Low interest rates have caused havoc for many investors, particularly retirees who in the past may have preferred to keep some cash in the bank to provide a safe and steady income. Instead, the low rate environment has forced many investors to seek out higher yields from equities.
While many of the highest yielding opportunities are to be found amongst smaller stocks such as E&A Ltd (ASX: EAL), which I identified here as offering a potential 10% yield, most investors prefer to limit their investments to larger companies – the trade-off is a lower yield.
A major concern I have is that many investors have become so caught up in the 'chase for yield' that they may have become complacent about stock valuations. It is important to not blindly chase yield without giving fair thought to value and the potential for capital gain or loss.

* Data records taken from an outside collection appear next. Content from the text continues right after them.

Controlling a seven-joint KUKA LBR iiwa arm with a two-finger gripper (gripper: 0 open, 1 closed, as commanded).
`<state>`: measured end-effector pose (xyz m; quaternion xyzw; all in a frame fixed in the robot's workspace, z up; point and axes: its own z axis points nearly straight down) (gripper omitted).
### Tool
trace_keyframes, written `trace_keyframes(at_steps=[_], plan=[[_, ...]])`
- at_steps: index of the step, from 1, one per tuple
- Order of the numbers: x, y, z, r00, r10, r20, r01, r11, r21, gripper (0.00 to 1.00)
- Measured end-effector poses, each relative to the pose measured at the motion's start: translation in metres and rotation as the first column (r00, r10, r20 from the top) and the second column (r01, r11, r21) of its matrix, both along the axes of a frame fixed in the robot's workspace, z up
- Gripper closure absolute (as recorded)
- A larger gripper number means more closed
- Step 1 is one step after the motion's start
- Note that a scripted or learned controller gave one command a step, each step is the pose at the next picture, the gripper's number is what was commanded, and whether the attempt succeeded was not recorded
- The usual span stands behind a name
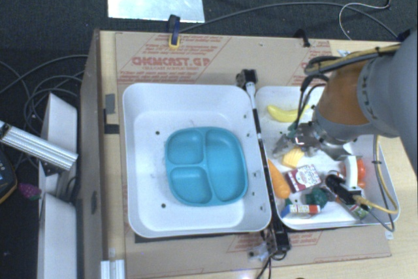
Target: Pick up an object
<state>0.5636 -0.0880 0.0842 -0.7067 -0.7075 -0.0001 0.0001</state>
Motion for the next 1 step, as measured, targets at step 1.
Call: trace_keyframes(at_steps=[1], plan=[[0.0008,0.0001,0.0105,1.000,0.001,0.002,-0.001,1.000,0.000,1.00]])
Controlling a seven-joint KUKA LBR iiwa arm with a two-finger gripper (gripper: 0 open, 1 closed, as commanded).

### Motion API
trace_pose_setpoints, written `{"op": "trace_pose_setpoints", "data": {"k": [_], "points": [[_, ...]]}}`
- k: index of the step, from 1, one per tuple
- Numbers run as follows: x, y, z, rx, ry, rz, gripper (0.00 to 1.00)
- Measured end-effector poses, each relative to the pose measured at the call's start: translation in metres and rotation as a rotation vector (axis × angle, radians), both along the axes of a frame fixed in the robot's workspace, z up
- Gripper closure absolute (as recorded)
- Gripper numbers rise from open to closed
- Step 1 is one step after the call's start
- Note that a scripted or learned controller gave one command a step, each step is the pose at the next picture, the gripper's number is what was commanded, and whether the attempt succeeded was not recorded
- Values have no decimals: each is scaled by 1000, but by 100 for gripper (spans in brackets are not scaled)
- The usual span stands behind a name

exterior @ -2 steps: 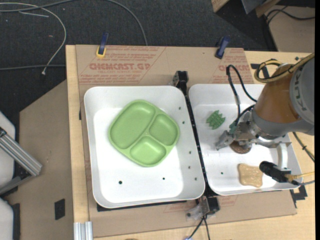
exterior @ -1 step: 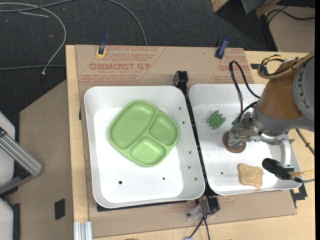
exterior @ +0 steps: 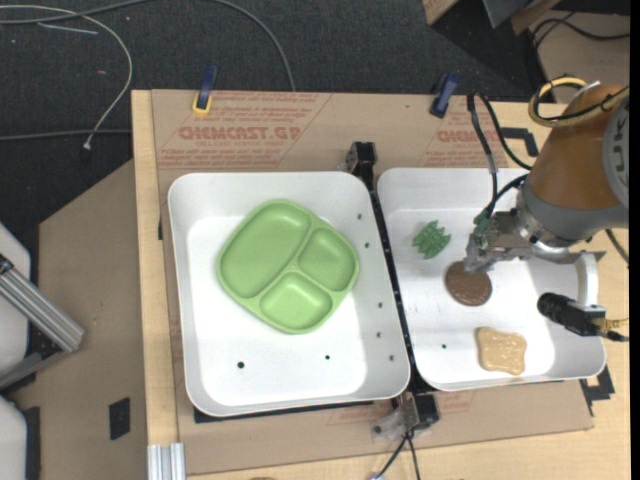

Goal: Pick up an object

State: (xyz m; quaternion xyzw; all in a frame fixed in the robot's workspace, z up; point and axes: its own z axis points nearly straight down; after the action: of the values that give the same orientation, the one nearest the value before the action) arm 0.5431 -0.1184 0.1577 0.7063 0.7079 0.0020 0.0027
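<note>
I cannot tell how the jaws stand: the gripper [exterior: 478,260] hangs low over the brown disc [exterior: 468,287] at centre right of the frame, so the reach looks nearly done, and next it likely needs a straight descent and a close. Counted: one brown disc, one green leafy piece [exterior: 432,239], one tan cookie-like piece [exterior: 500,350] in the right bin [exterior: 560,373], one green divided plate [exterior: 288,266] in the left bin [exterior: 200,368].

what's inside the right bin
In the right bin: a green leafy piece, a brown disc and a tan cookie-like piece. The gripper covers the disc's upper edge.
</note>
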Motion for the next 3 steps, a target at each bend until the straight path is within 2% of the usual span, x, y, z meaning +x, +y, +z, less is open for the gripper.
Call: {"op": "trace_pose_setpoints", "data": {"k": [1,2,3], "points": [[2,0,53,0,0,-1,100],[3,49,52,4,8,3,100],[12,102,47,3,7,4,100]]}}
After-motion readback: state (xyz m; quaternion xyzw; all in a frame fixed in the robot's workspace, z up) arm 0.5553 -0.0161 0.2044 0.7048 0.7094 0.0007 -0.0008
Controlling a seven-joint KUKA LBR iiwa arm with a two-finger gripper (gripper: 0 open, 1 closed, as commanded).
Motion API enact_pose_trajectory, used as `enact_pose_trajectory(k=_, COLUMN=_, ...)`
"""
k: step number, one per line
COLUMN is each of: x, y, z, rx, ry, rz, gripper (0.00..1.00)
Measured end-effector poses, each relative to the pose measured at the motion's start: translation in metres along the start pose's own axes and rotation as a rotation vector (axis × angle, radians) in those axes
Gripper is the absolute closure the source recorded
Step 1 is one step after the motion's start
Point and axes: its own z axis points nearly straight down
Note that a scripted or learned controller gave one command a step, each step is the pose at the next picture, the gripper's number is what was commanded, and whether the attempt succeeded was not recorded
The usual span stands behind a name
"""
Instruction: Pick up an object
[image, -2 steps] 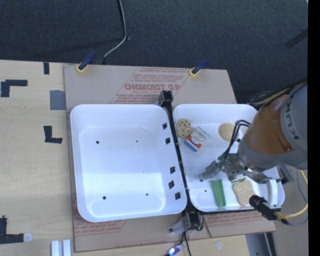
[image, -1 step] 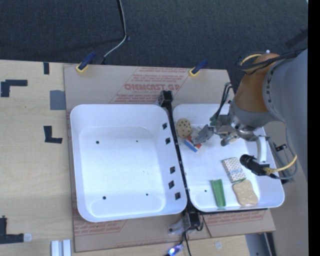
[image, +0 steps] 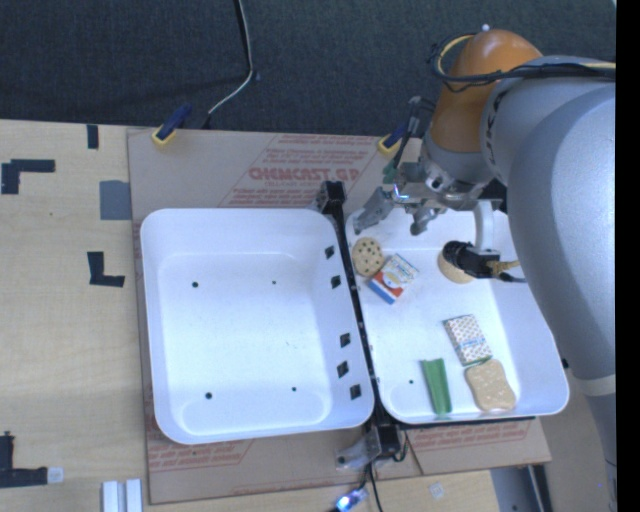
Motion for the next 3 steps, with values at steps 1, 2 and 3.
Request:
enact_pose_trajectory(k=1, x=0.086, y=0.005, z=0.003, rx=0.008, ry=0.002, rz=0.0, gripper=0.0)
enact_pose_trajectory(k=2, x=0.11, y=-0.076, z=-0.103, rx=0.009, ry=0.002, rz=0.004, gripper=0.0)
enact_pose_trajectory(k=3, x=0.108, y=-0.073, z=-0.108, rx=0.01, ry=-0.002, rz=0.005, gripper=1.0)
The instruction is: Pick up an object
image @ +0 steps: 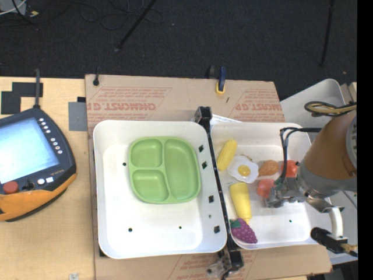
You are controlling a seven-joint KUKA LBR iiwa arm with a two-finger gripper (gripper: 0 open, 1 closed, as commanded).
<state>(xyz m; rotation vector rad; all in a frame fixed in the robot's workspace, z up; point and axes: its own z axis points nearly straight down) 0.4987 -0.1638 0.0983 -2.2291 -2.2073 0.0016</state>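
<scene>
The right bin (280, 229) holds several toy foods: a yellow corn cob (226, 154), a fried egg (243, 170), a brown bun-like piece (268, 167), a red piece (265, 187), a yellow block (240, 200) and purple grapes (244, 231). An orange-red piece (290, 168) lies by the arm. My gripper (277, 198) is down in this bin, just right of the red piece and below the bun. The wrist hides its fingers. The grey arm (329, 156) comes in from the right.
The left bin (116, 226) carries a green divided plate (164, 170). A teach pendant (32, 156) lies on the bench at far left. A black divider (213, 179) runs between the bins. Cables loop near the arm at right.
</scene>
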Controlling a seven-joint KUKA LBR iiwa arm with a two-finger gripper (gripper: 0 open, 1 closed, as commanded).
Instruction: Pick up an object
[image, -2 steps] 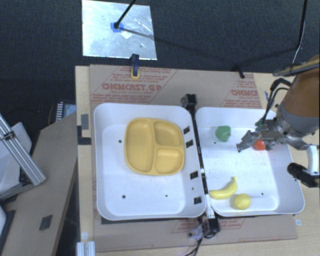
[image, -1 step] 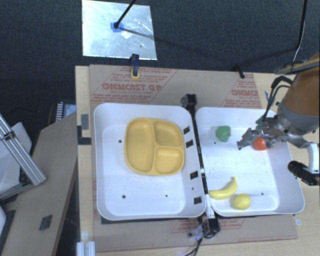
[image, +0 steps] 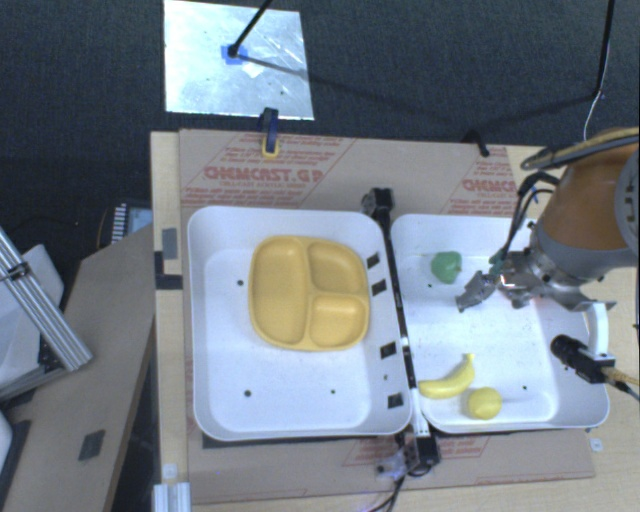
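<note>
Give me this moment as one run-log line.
gripper: over right bin, nothing visibly held | green object: nearest | banana, lemon: front | yellow tray: left bin

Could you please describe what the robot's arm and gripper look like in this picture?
The arm is a thick rounded body, grey with a broad orange band above the wrist. Thin dark cables loop along its upper side. The gripper is a small grey metal piece at the wrist's end, over the right bin.
</note>
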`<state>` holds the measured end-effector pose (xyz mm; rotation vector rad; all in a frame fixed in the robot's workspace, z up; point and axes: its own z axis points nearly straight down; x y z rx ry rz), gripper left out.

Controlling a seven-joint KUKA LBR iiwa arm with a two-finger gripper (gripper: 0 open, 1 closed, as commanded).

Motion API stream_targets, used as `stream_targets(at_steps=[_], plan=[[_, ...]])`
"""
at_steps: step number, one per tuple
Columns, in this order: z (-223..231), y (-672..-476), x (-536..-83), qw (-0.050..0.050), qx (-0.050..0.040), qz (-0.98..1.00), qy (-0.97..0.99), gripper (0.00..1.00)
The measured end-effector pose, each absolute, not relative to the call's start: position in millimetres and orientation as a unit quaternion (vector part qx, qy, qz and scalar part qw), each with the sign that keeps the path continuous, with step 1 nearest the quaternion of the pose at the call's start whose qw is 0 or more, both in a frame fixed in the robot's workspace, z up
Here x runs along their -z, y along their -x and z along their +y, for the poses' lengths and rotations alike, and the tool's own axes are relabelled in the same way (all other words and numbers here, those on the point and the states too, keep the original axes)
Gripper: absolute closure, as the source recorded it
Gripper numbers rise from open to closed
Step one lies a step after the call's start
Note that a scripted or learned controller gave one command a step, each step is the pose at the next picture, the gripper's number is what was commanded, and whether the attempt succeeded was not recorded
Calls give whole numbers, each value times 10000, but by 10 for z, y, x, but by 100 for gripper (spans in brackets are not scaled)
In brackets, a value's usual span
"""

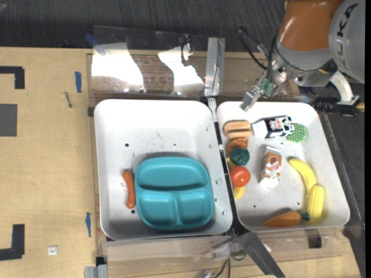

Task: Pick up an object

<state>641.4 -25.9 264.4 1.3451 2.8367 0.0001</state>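
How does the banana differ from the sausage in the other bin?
The banana is yellow and curved; the sausage is orange-red and nearly straight. The banana lies in the right bin among other toy foods, its lower end by the corn; the sausage lies in the left bin alongside the teal tray. The banana looks thicker. Both are long toy foods lying flat.
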Motion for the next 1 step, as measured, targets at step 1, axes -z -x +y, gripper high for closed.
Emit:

Right now there are some large, 'blue-chip' stocks which not only appear to offer growing dividends, but importantly their valuations look reasonable too.
Insurance Australia Group Limited (ASX: IAG) is forecast – according to consensus estimates compiled by Morningstar – to grow its dividend to 36.2 cents per share (cps) in FY 2015. With the stock trading at $5.97 this implies a fully franked dividend yield of 6.1%. While only miniscule earnings growth is forecast year-on-year, the price-to-earnings (PE) ratio is an undemanding 11.3.
Investing shouldn't be about owning the 'prettiest' stocks, often it is the out-of-favour 'ugly ducklings' which go on to outperform. This is what shareholders in Toll Holdings Limited (ASX: TOL) will be hoping for! Toll is forecast to grow both earnings and dividends over the two years to FY 2015. If it meets consensus, then at $5.22 the stock is trading on a fully franked dividend yield of 5.5% and a PE of 12.8.
There's a reason Telstra Corporation Ltd (ASX: TLS) is such a popular income stock and makes this list. The stock trades on an expected yield of 5.4% and while the forecast PE of 16 isn't cheap, a premium for quality probably justifies the current pricing.